- _TASK DIRECTIONS_:
Count each line below that has the word "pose" in it, and give only the total.

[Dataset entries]
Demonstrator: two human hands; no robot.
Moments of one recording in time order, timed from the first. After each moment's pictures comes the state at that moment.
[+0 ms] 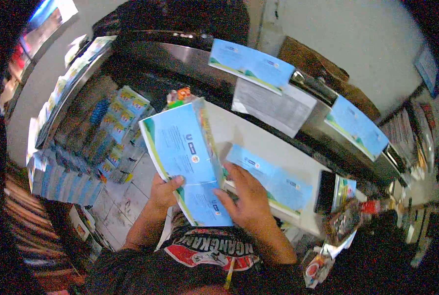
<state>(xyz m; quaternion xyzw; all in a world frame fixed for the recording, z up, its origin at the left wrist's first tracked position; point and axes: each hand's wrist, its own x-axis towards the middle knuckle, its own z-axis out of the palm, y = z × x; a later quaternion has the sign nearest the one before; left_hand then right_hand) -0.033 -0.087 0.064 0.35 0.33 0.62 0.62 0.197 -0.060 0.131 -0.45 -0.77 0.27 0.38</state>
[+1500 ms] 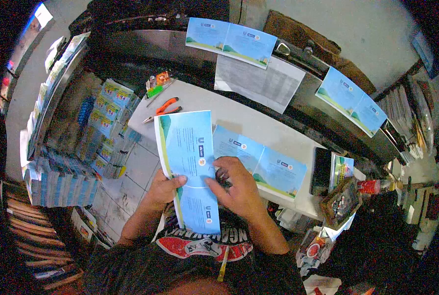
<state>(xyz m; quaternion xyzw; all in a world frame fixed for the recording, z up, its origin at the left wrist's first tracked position) 0.001 -0.086 0.054 0.36 0.37 0.50 0.70 0.215 -0.062 0.097 -0.44 -0.70 0.40 0.39</state>
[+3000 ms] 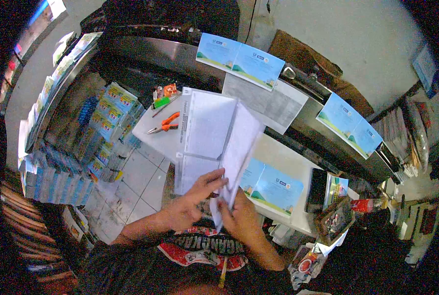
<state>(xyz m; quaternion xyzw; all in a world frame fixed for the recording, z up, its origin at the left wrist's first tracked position) 0.033 -0.079 0.090 0.68 0.32 0.42 0.50 0.225 -0.084 0.088 -0.52 -0.68 0.44 0.27</state>
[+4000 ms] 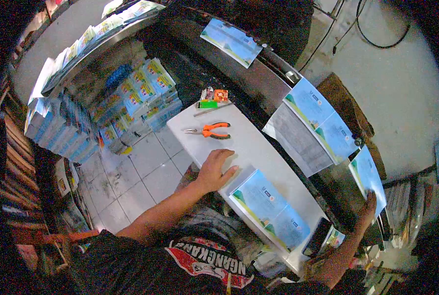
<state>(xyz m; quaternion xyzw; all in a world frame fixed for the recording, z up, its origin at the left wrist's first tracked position) 0.060 -0.031 0.040 0.65 0.57 0.49 0.10 0.669 0.075 0.124 -0.62 -0.72 -0.16 0.27</state>
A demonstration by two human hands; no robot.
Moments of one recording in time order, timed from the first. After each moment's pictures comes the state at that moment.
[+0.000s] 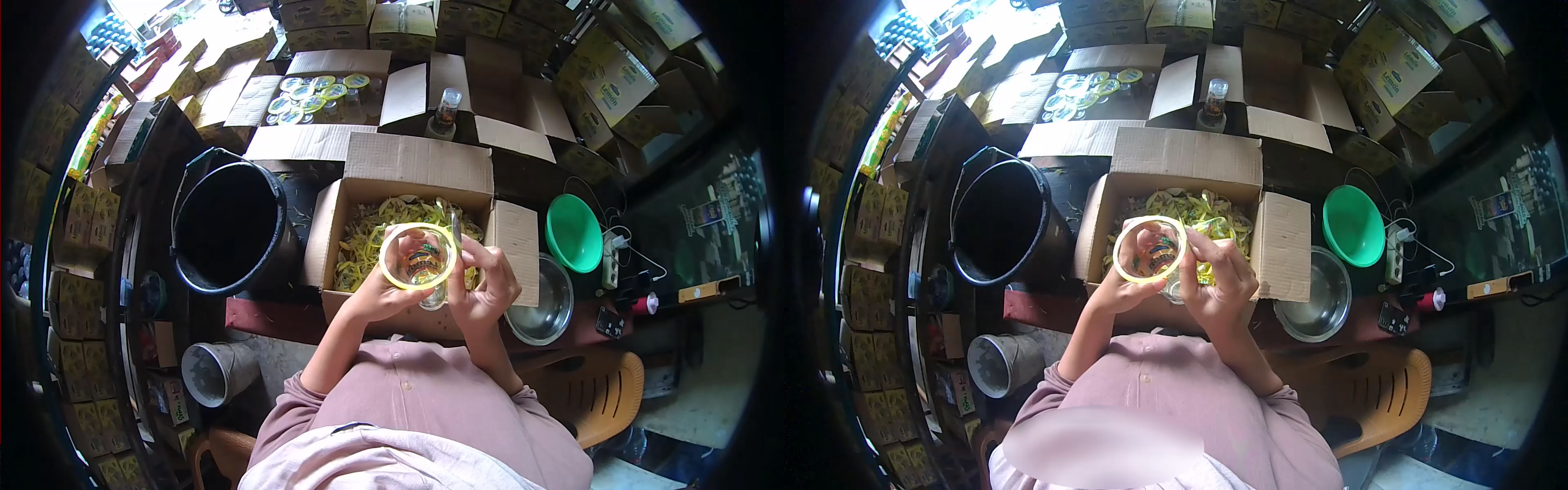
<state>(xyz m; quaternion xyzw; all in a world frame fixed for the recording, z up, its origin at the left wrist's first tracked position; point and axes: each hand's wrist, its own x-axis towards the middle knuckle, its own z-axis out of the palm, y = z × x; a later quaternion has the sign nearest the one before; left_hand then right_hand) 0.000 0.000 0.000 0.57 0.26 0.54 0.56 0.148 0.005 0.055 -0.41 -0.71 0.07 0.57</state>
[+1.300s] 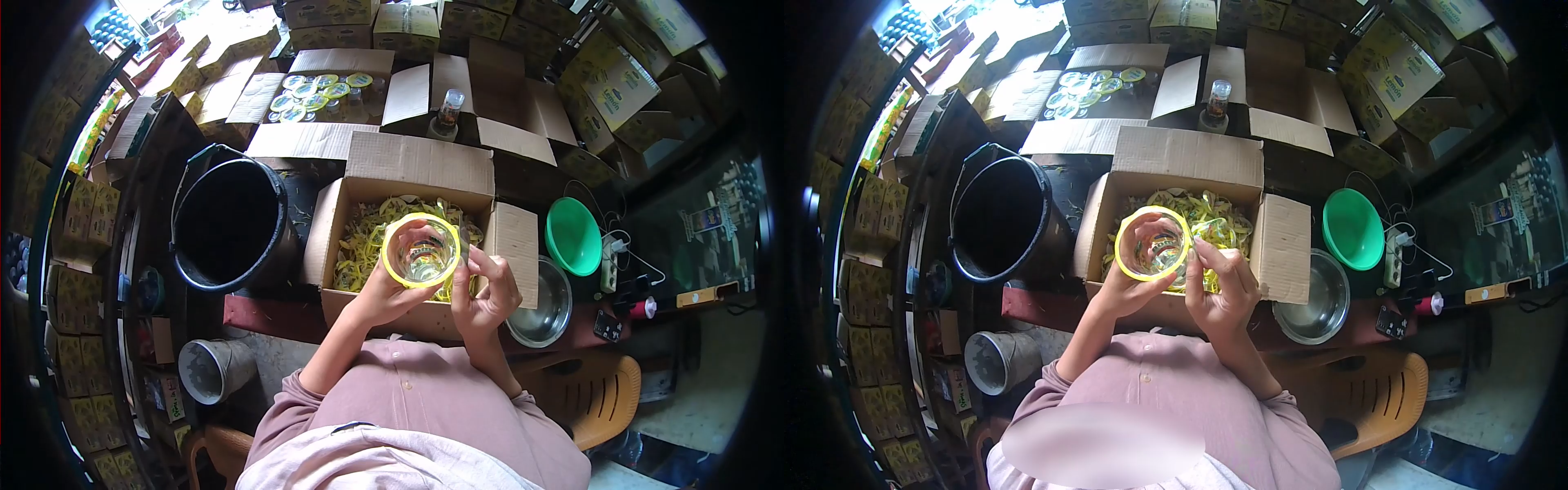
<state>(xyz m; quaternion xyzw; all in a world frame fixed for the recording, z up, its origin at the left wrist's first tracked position) 0.013 -0.003 0.026 0.60 0.32 0.58 0.44 0.153 -0.002 0.048 -0.41 -0.70 0.07 0.58</state>
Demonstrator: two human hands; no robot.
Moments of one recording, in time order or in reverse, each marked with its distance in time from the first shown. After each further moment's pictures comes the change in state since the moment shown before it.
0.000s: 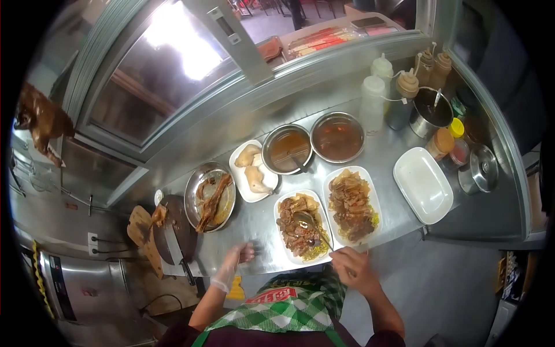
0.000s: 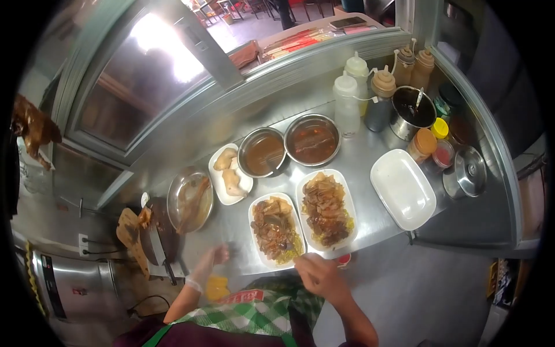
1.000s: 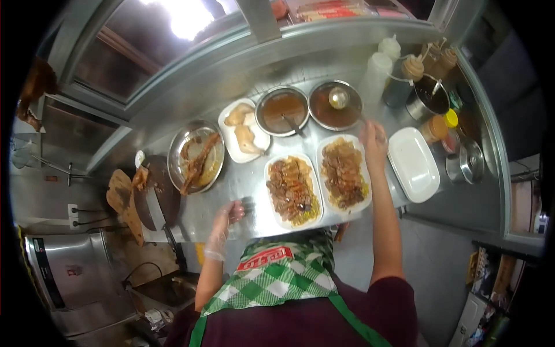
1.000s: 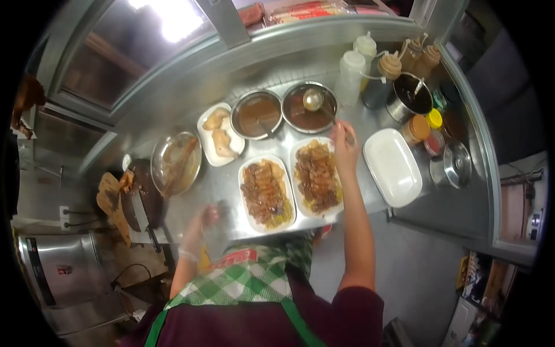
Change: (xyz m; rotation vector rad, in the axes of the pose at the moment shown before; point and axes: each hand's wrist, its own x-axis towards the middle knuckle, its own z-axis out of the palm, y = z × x) left_hand 0.001 0.003 0.011 -0.139 0.036 0.042; right_hand 0.155 0.124 -0.034 0.363 0.575 0.320
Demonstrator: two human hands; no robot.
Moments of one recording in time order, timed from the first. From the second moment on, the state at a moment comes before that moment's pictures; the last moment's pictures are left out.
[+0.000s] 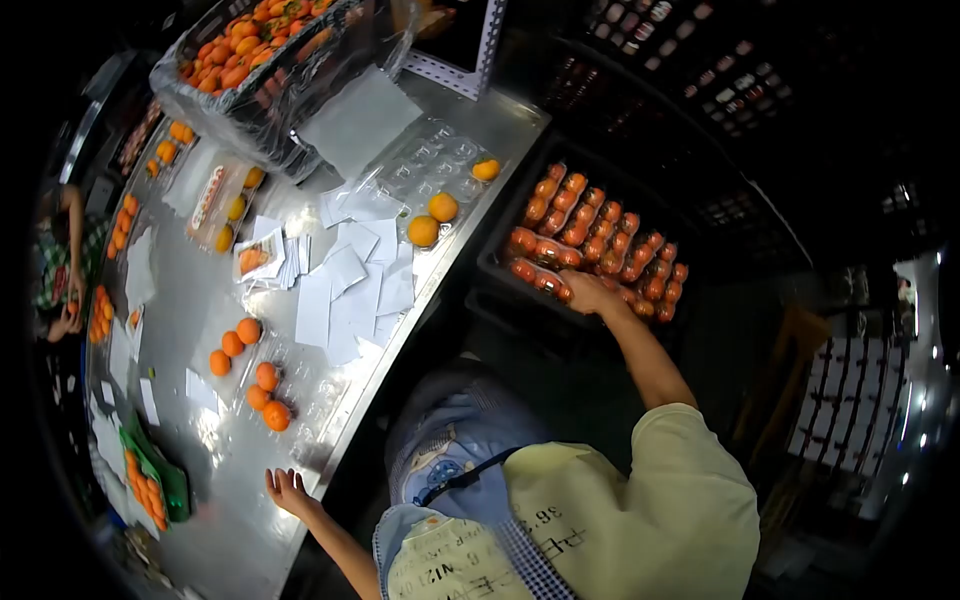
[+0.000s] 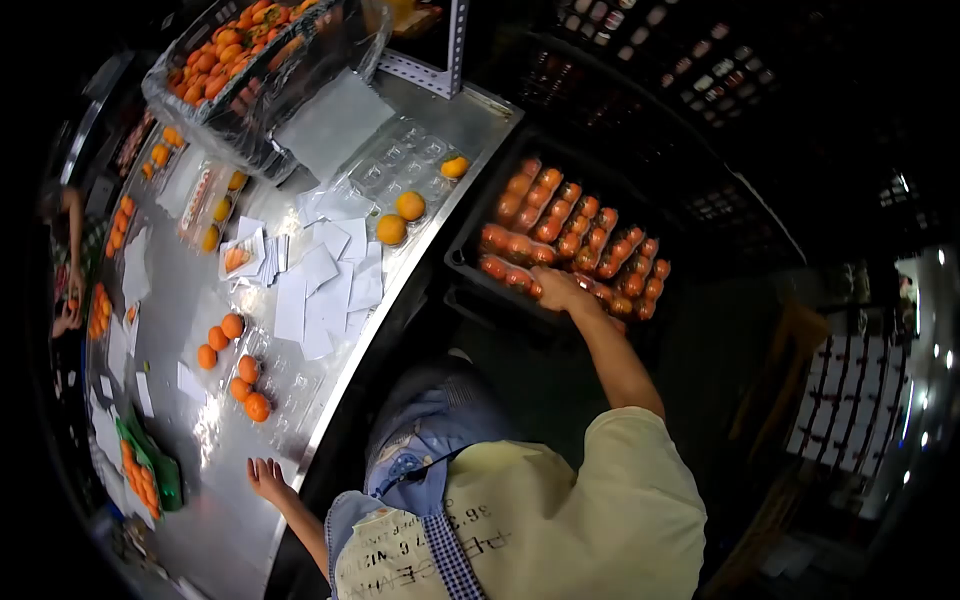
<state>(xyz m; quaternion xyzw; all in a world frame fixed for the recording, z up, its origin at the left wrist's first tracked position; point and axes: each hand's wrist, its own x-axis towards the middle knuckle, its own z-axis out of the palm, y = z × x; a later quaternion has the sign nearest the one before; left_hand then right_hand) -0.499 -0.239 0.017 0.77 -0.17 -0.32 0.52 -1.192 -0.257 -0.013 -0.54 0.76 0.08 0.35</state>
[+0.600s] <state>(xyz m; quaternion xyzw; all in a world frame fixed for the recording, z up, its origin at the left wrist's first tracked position) -0.622 -0.248 0.048 0.71 -0.23 -0.39 0.53 -1.225 -0.313 0.252 -0.47 0.68 -0.45 0.34</state>
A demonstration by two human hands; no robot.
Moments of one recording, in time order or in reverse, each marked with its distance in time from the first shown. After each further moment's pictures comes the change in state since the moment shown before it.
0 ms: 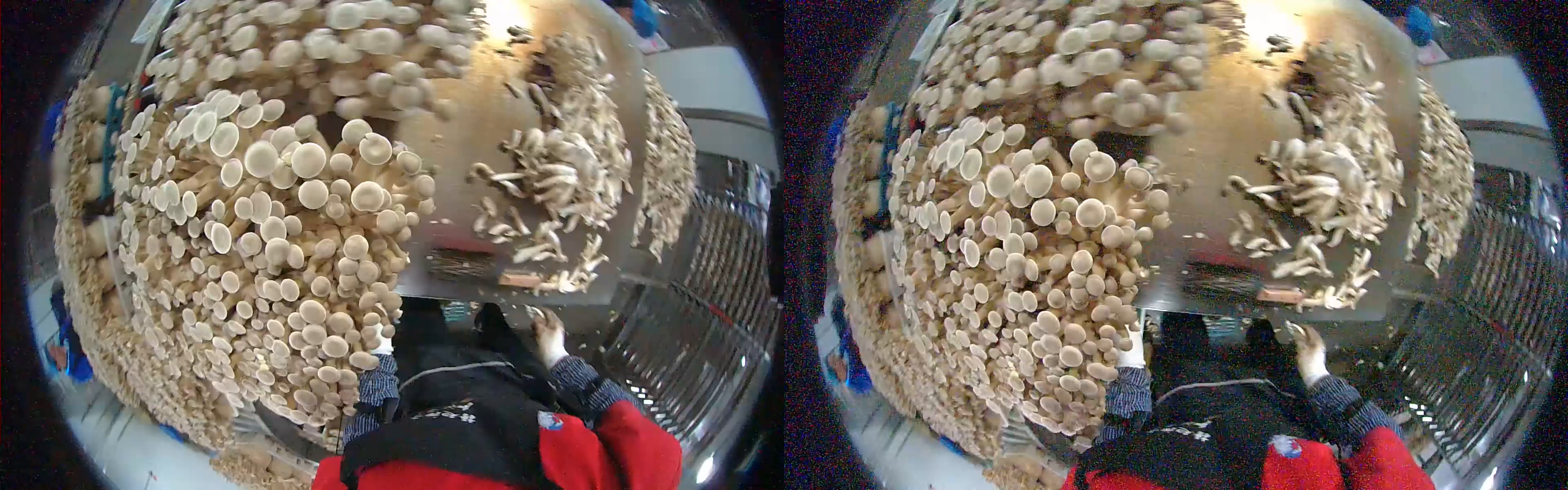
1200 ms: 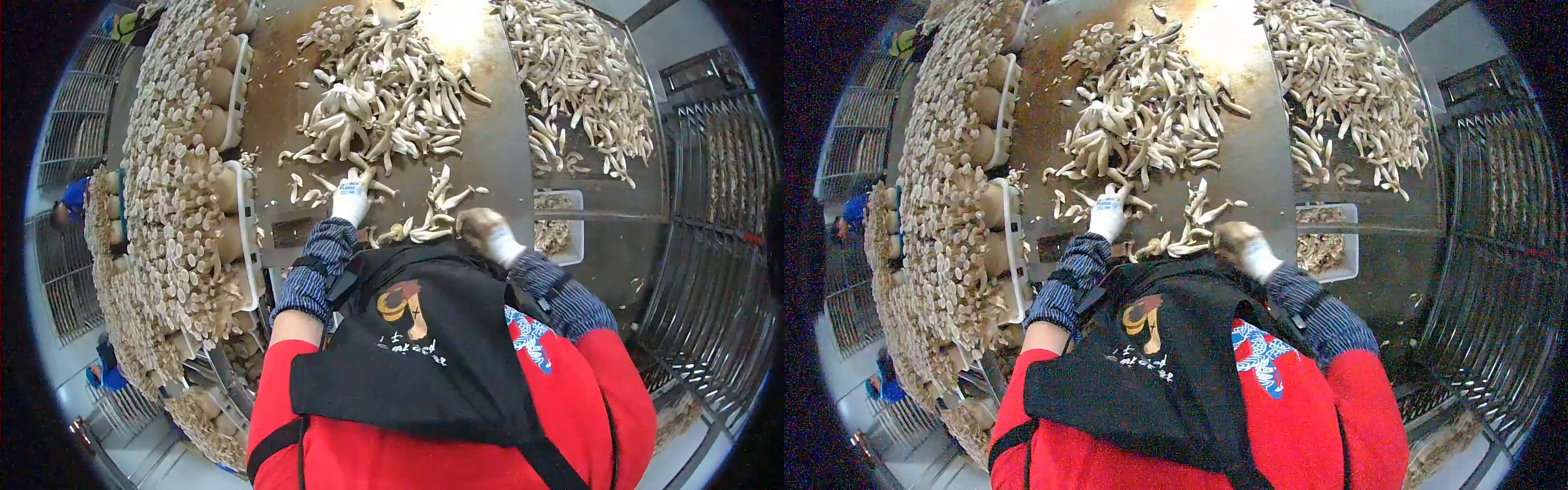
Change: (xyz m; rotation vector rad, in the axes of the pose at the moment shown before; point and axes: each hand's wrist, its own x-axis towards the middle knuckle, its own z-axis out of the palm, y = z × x) left_hand -0.132 0.403 -0.052 -0.004 0.187 0.935; right_hand 0.126 0.170 -0.245 -0.181 -0.111 -0.863
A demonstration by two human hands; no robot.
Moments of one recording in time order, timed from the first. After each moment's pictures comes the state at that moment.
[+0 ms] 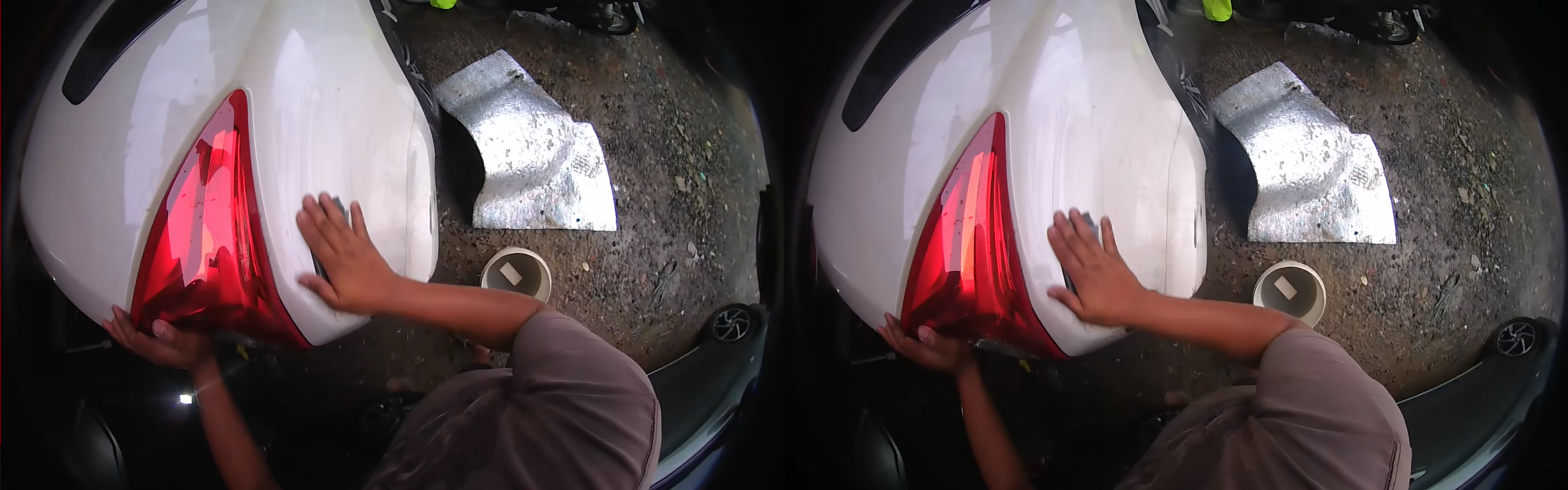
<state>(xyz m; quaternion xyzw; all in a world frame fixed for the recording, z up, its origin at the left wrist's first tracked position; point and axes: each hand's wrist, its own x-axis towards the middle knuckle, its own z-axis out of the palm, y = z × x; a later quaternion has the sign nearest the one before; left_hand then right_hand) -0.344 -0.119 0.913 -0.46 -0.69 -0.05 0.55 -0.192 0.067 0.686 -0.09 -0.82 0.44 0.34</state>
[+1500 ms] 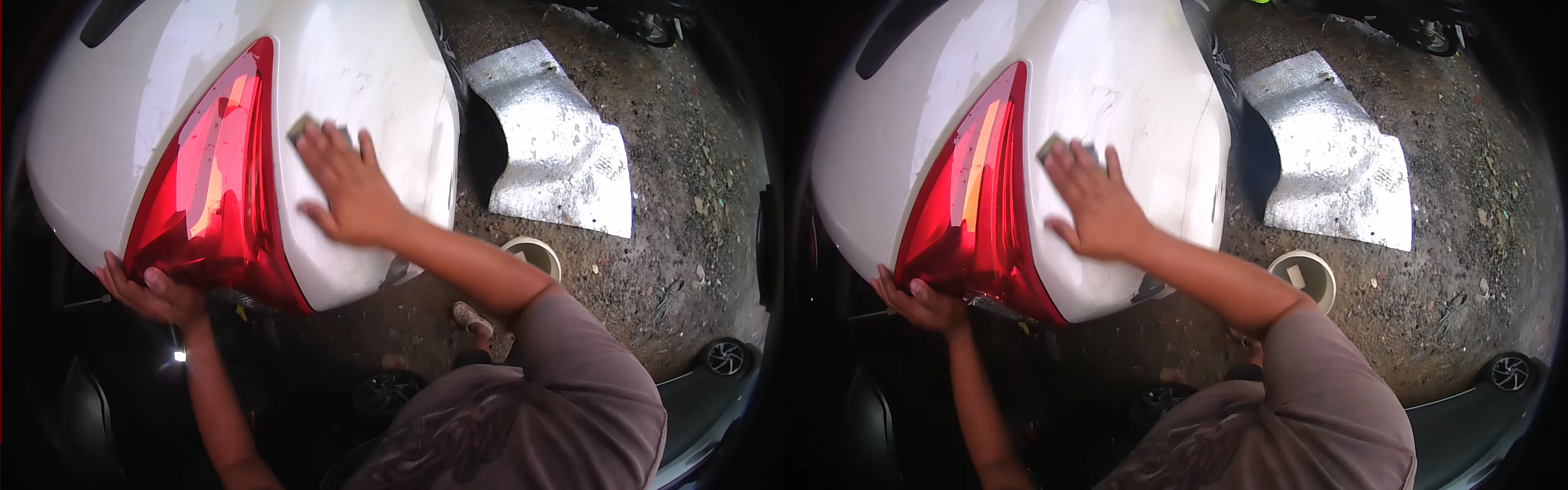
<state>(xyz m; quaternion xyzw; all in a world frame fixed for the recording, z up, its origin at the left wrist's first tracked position) -0.342 -0.120 0.913 -0.45 -0.70 -0.06 0.54 -0.232 0.098 0.690 -0.07 -0.84 0.39 0.37</state>
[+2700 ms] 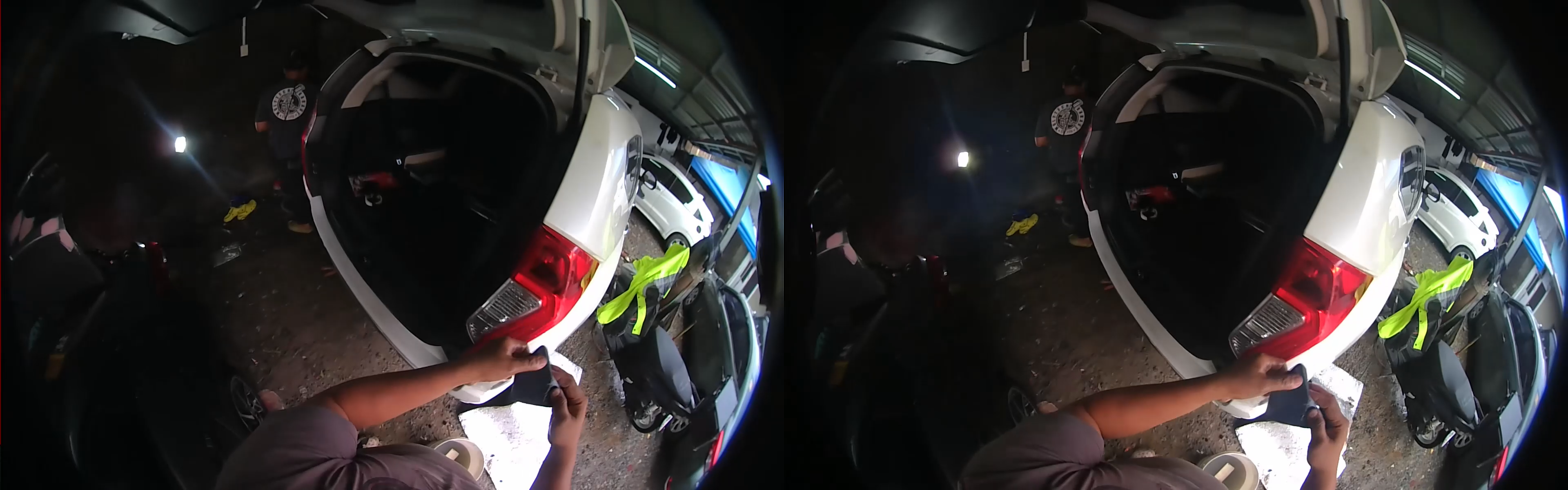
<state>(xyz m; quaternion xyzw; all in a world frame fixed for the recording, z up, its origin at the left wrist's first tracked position) -0.188 -0.222 0.832 -0.32 -0.67 -0.59 -0.31 -0.023 -0.022 0.839 0.03 -0.76 0.62 0.20</state>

- _SOLUTION FOR THIS EXERCISE_:
2